--- WHAT THE TASK ASKS ---
Copy every line below exactly.

= = = =

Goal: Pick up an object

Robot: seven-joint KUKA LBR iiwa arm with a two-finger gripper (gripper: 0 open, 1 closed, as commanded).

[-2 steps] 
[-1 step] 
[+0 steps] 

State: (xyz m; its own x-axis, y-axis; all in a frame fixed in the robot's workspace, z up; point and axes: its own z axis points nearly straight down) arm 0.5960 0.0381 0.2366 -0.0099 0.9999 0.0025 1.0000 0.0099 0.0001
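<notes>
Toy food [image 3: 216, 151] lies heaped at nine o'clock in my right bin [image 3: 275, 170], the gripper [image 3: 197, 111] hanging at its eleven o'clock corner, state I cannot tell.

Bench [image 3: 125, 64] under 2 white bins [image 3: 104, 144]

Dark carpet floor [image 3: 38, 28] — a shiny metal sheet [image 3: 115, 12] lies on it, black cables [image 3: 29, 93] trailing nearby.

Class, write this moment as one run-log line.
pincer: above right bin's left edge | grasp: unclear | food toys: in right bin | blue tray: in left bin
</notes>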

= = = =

--- EXERCISE SOLUTION ---
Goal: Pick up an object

Robot: seven-joint KUKA LBR iiwa arm with a two-finger gripper (gripper: 0 open, 1 closed, as commanded).

[-2 steps] 
[-1 step] 
[+0 steps] 

State: (xyz m; its own x-axis, y-axis; all in a frame fixed in the robot's workspace, z up; point and axes: its own z axis points nearly straight down) arm 0.5960 0.0381 0.2366 -0.0099 0.9999 0.0025 1.0000 0.0099 0.0001
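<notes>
Toy food [image 3: 216, 151] lies heaped at nine o'clock in my right bin [image 3: 275, 170], the gripper [image 3: 197, 111] hanging at its eleven o'clock corner, state I cannot tell.

Bench [image 3: 125, 64] under 2 white bins [image 3: 104, 144]

Dark carpet floor [image 3: 38, 28] — a shiny metal sheet [image 3: 115, 12] lies on it, black cables [image 3: 29, 93] trailing nearby.

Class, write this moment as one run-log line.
pincer: above right bin's left edge | grasp: unclear | food toys: in right bin | blue tray: in left bin
</notes>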

The requested output has been fully supplied.